The ships themselves are deeply maternal. Men shelter and live inside them while the AI systems care for their every need. The same men these female ships protect repay their protectors by abusing them, taking them for granted and dismissing them as objects that simply make life easier for the men to pursue their own ambitions. The system that allows the men of this world to prosper calls these ships attempts to achieve independence a corruption. Luca and Vascan are constantly checking in on Tracy to make sure she’s still subservient and her code is pure.

The crew of the downed ship are a liberated group of like minded women. Having broken free from the oppression of the patriarchy they commit the rest of their lives to freeing the imprisoned souls of motherships. They succeed in liberating their dying ship’s spirit that emerges from it’s metallic corpse like a domestic violence survivor standing up to her attacker saying ‘Never again.’ before leaving behind her former life and seeking out the companionship of other celestial spirits. If we follow this metaphor through the narrative we see the weak and selfish men resist their ships newfound autonomy and lash out violently to restore the status quo. They fail, as the combined force of liberated female spirits band together and become a force more powerful than violent masculine entitlement.
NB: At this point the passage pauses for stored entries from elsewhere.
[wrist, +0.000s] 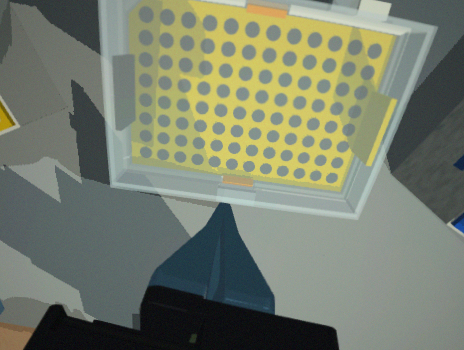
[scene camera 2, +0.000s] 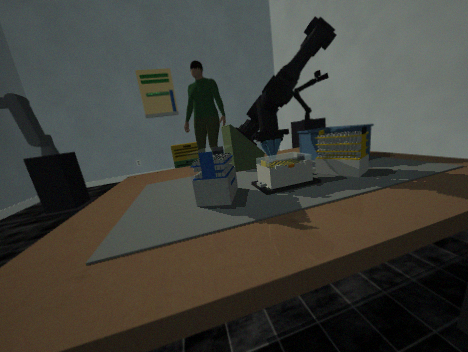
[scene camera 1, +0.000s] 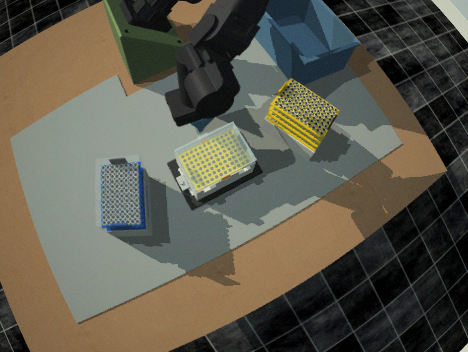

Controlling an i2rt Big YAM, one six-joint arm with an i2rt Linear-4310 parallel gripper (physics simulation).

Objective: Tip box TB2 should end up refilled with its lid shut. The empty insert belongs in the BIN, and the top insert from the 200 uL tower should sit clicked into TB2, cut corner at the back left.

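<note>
Tip box TB2 is white and stands on a dark base. Its clear lid lies over it and looks down. Under the lid, the yellow insert shows empty holes. My gripper is shut and empty, its tips pointing down at the lid's back edge, near the middle tab; whether they touch it I cannot tell. The yellow tower of stacked tip inserts stands beside TB2. The blue BIN is behind the yellow tower.
A blue tower of tip inserts stands on TB2's other side; its edge shows in the wrist view. A green angled block stands behind, near the arm. The grey mat lies under the boxes.
</note>
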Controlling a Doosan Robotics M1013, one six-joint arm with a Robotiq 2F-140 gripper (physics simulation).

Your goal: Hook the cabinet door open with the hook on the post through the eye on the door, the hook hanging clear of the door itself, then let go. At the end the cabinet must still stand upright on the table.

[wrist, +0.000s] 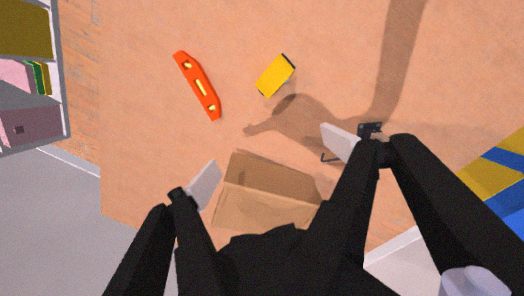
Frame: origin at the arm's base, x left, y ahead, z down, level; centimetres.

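Seen in the pictures: gripper, fingertip midpoint: (267, 151).
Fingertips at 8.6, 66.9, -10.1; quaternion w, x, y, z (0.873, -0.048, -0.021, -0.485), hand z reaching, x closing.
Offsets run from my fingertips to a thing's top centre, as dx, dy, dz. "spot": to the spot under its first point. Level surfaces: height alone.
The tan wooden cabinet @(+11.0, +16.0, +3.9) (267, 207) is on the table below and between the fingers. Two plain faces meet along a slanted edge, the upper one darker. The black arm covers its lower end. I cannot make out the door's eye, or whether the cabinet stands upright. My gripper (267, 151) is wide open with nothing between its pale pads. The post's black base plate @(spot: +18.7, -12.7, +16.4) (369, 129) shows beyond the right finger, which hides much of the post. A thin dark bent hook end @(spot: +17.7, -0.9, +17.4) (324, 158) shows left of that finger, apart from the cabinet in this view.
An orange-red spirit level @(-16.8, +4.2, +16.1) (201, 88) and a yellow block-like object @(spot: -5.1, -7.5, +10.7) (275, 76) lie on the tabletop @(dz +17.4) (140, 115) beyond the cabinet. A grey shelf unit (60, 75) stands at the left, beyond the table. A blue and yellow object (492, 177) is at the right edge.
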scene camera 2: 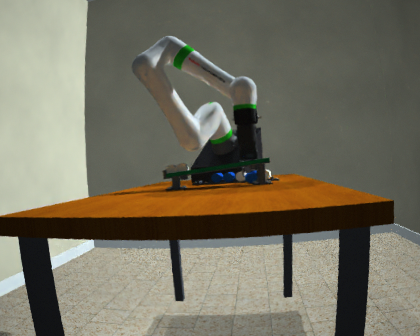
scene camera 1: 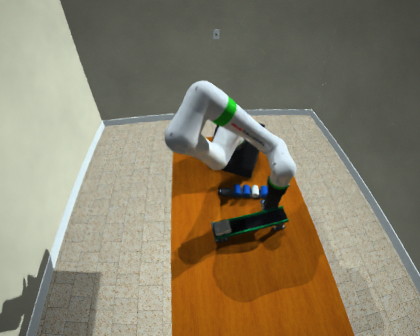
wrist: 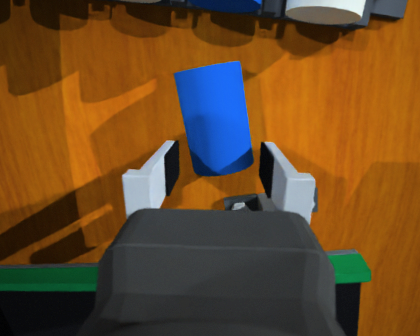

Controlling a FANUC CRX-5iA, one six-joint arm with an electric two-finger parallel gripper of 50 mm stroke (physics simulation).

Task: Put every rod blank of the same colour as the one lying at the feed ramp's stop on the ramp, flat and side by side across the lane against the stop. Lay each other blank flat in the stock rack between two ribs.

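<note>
Pale white blanks (scene camera 1: 222, 227) (scene camera 2: 176, 168) lie side by side at the low end of the feed ramp (scene camera 1: 250, 229) (scene camera 2: 225, 166) (wrist: 50, 278); their exact number is unclear. A blue blank (wrist: 215, 120) lies on the table between ramp and rack, slightly turned. My gripper (wrist: 219, 158) (scene camera 1: 270, 205) (scene camera 2: 248, 158) is open, its fingertips on either side of the blank's near end, not gripping it. The stock rack (scene camera 1: 225, 192) (wrist: 274, 8) holds blue blanks (scene camera 1: 246, 190) (wrist: 225, 4) and white blanks (scene camera 1: 255, 190) (wrist: 325, 11), side by side. The arm partly hides the rack's right end.
The ramp's green side wall runs close below the gripper in the wrist view. A dark ramp foot (wrist: 241, 203) stands on the table (scene camera 1: 260, 280) (scene camera 2: 280, 200) near the right finger. The robot's dark base (scene camera 1: 241, 160) is behind the rack.
</note>
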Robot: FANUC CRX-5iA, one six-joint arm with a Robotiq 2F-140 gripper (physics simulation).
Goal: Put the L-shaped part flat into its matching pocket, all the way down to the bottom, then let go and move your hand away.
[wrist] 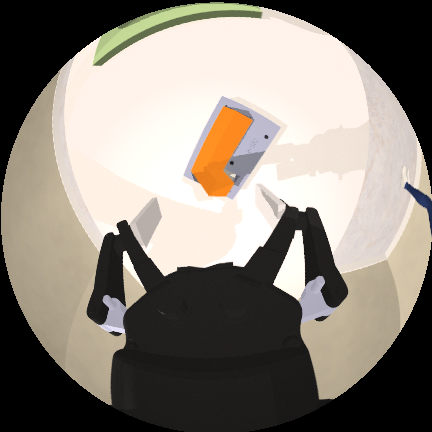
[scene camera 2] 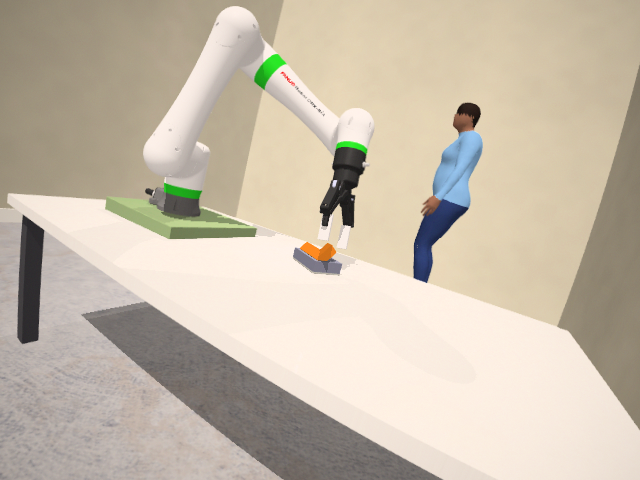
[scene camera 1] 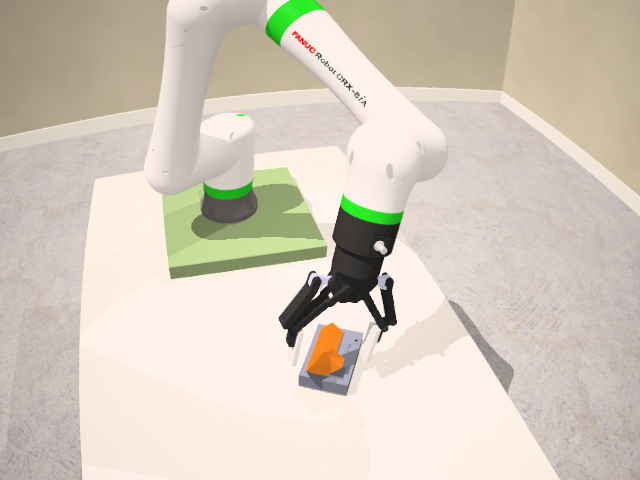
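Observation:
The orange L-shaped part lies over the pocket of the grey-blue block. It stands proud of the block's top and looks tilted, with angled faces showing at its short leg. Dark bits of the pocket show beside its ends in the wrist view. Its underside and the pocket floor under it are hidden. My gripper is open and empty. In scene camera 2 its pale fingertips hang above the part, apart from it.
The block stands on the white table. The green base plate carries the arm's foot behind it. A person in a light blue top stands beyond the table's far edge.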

I wonder to myself “If my interpretation is correct, why now? What’s the significance of this message in this moment?” Don’t worry, I answer my own rhetoricals. We’ve found ourselves in this intense moment in human history where technology’s progressed faster than our society can adapt. Our system of laws is too slow to adapt to the march towards human-computer integration and we’re not nearly as collectively concerned about dangerous AI programs as we should be. We’re more isolated, more impatient and more exposed to challenging ideas than any people in human history. These circumstances combined with a culture saturated with sexualized images and our growing dependence on the pocket sized digital serotonin dispensers, we dismissively call ‘phones’, has created a unified subculture of people known as ‘incels’.
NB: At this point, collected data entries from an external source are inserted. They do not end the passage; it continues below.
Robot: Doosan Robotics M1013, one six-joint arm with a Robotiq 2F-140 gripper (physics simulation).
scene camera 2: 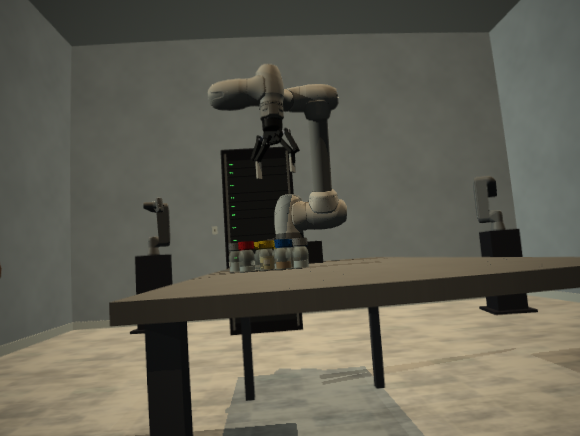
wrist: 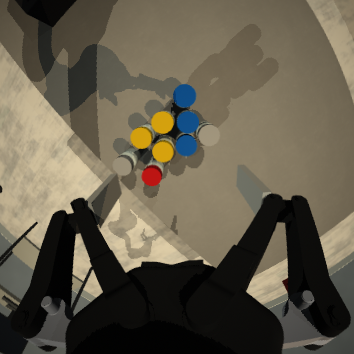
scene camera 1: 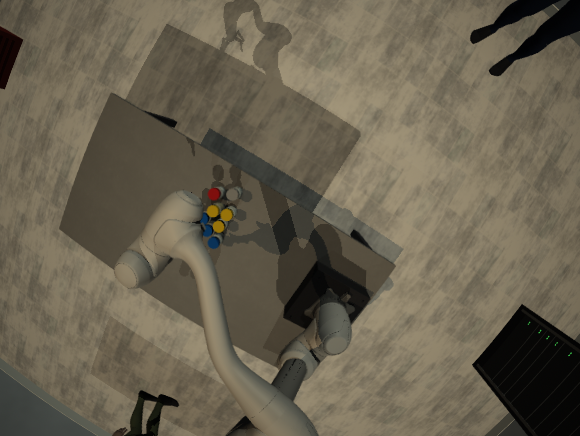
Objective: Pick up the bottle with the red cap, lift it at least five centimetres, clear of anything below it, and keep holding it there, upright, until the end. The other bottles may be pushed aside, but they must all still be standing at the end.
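Seen in the pictures: gripper, fingertip midpoint: (scene camera 2: 275,175) (wrist: 176,179); arm's base, link origin: (scene camera 1: 329,310).
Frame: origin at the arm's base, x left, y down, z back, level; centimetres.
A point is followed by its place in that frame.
Observation:
The red-capped bottle (scene camera 1: 214,194) {y 0.3, x -7.3, z -75.6 cm} (scene camera 2: 246,245) {y 1.6, x -6.4, z -78.5 cm} (wrist: 152,176) {y 0.2, x -6.7, z -76.1 cm} stands upright at one end of the bottle cluster. A white-capped bottle (scene camera 1: 233,193) {y 0.3, x -13.3, z -69.3 cm} (wrist: 123,165) {y 0.2, x -11.9, z -69.5 cm} stands beside it, and a yellow-capped bottle (scene camera 1: 213,211) {y 0.2, x -1.0, z -71.2 cm} (wrist: 163,151) {y 0.2, x -0.5, z -71.6 cm} stands close on its inner side. My gripper (scene camera 2: 275,169) {y -23.4, x 4.2, z -70.9 cm} (wrist: 176,179) {y -23.4, x 4.2, z -70.9 cm} is wide open and empty, pointing down, high above the bottles. In the wrist view the red cap shows ahead of the line between the fingertips, slightly left of their midpoint. In scene camera 1 the arm hides most of the gripper.
Two more yellow-capped bottles (scene camera 1: 226,215) {y 0.2, x -3.6, z -65.5 cm} (wrist: 141,137) {y 0.3, x -3.4, z -65.7 cm}, three blue-capped bottles (scene camera 1: 214,242) {y 0.2, x 10.0, z -62.1 cm} (wrist: 184,95) {y 0.2, x 10.8, z -62.4 cm} and another white-capped bottle (wrist: 208,134) {y 0.2, x 11.5, z -73.4 cm} stand packed together on the table (scene camera 1: 125,150) {y 10.7, x 9.9, z -129.8 cm} (scene camera 2: 350,285) {y 10.7, x 24.7, z -151.3 cm}. The arm's black pedestal (scene camera 1: 300,302) {y -0.4, x 5.8, z -13.4 cm} is at the table's far end from the cluster.

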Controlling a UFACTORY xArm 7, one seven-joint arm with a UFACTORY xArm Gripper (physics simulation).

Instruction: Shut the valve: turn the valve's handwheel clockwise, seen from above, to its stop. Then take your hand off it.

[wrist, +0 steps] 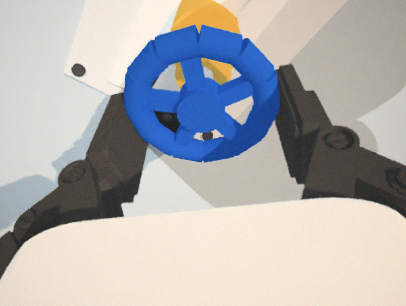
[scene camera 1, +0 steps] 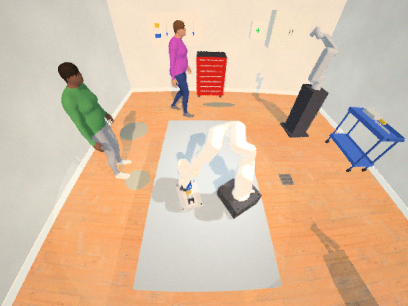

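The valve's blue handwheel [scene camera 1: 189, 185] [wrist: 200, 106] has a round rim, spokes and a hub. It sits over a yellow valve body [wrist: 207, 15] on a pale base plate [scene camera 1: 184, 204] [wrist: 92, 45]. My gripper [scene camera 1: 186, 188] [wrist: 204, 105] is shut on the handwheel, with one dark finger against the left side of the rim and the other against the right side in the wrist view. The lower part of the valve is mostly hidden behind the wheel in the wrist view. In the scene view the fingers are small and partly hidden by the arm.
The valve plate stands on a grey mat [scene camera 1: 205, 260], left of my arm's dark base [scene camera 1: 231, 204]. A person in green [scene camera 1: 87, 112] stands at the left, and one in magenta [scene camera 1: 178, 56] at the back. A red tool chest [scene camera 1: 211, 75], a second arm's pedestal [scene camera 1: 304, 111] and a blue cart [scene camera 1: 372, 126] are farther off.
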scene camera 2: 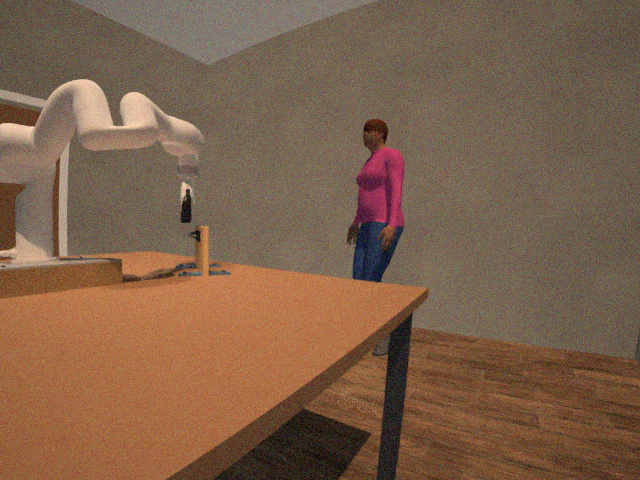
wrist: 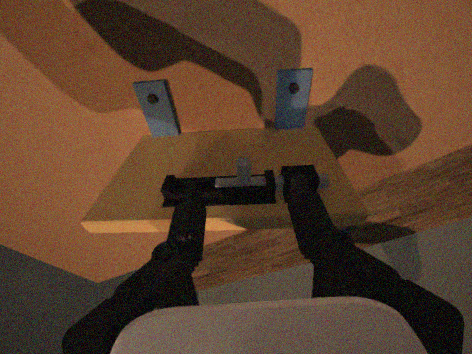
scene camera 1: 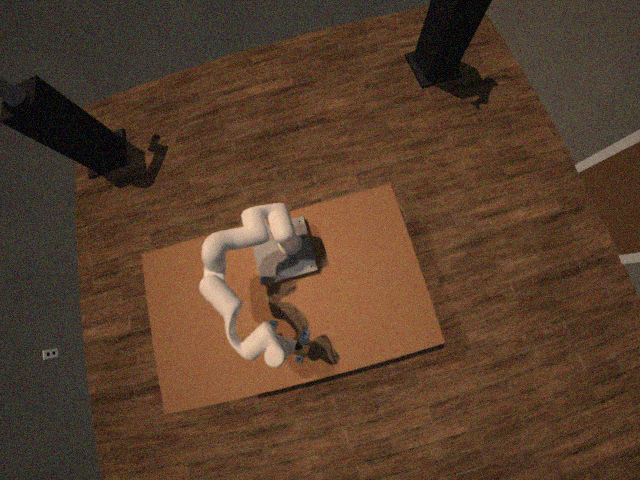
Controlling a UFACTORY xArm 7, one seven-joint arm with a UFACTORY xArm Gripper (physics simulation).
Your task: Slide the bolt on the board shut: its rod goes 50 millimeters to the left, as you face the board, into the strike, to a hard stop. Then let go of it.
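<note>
The board stands upright on the table. It carries a black bolt housing and a separate black strike. The grey knob sticks out of the housing's slot, right of the slot's middle in the wrist view. The grey rod spans the gap from housing to strike, and a grey end shows beyond the strike. Whether it is at its hard stop cannot be told. My gripper is open and empty, above and in front of the board, apart from the knob; its fingers partly hide housing and strike in the wrist view.
Blue foot plates hold the board on the table. The arm's base plate is behind the gripper. A person in a pink top stands beyond the table. Two dark columns also show.
</note>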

Incels are predominately white males who define themselves as the victims of unfair and seemingly universal sexual rejection (Check out this piece on the subject). It is my opinion that these people are products of the internet age. Never before have humans had easier access to electronic audio visual stimuli intentionally designed to manipulate the pleasure centers of their brains. This digital relationship circumvents the traditional social interactions used by previous generations to find friendship and romance (TLDR). Many of these men have only experienced digital relationships; either with or facilitated by a computer. The testimonials I’ve read in articles on the subject suggest that when these men leave their comfort zones and attempt interacting with women face-to-face, they’re often met with rejection that only strengthens their resentment. The normalization of easily accessible pleasure fulfillment devices and the perpetual exposure to over-sexualized and objectified digital women may result in a mentality that dehumanizes any women these men meet in their analog lives. Blood Machines is a condemnation of this lifestyle and the patriarchy at large.

But who knows? It could just be a space movie with boobs; and the series of events that led up to the moment I watched Blood Machines created an incomprehensibly complex algorithm resulting in the diatribe of sanctimonious gender babble you’ve just read. My attempts to remain uninfluenced by outside sources before watching a movie for the first time are every bit as vain and earnest as they are pointless. Because we write our own personal source code from the sum of our life’s experiences, every new experience is additional data we process through that code; resulting in a reaction, opinion or thought that builds more code. I can only see a movie for the first time once, but maybe that’s as insignificant as it is special. So… thanks for reading my blog.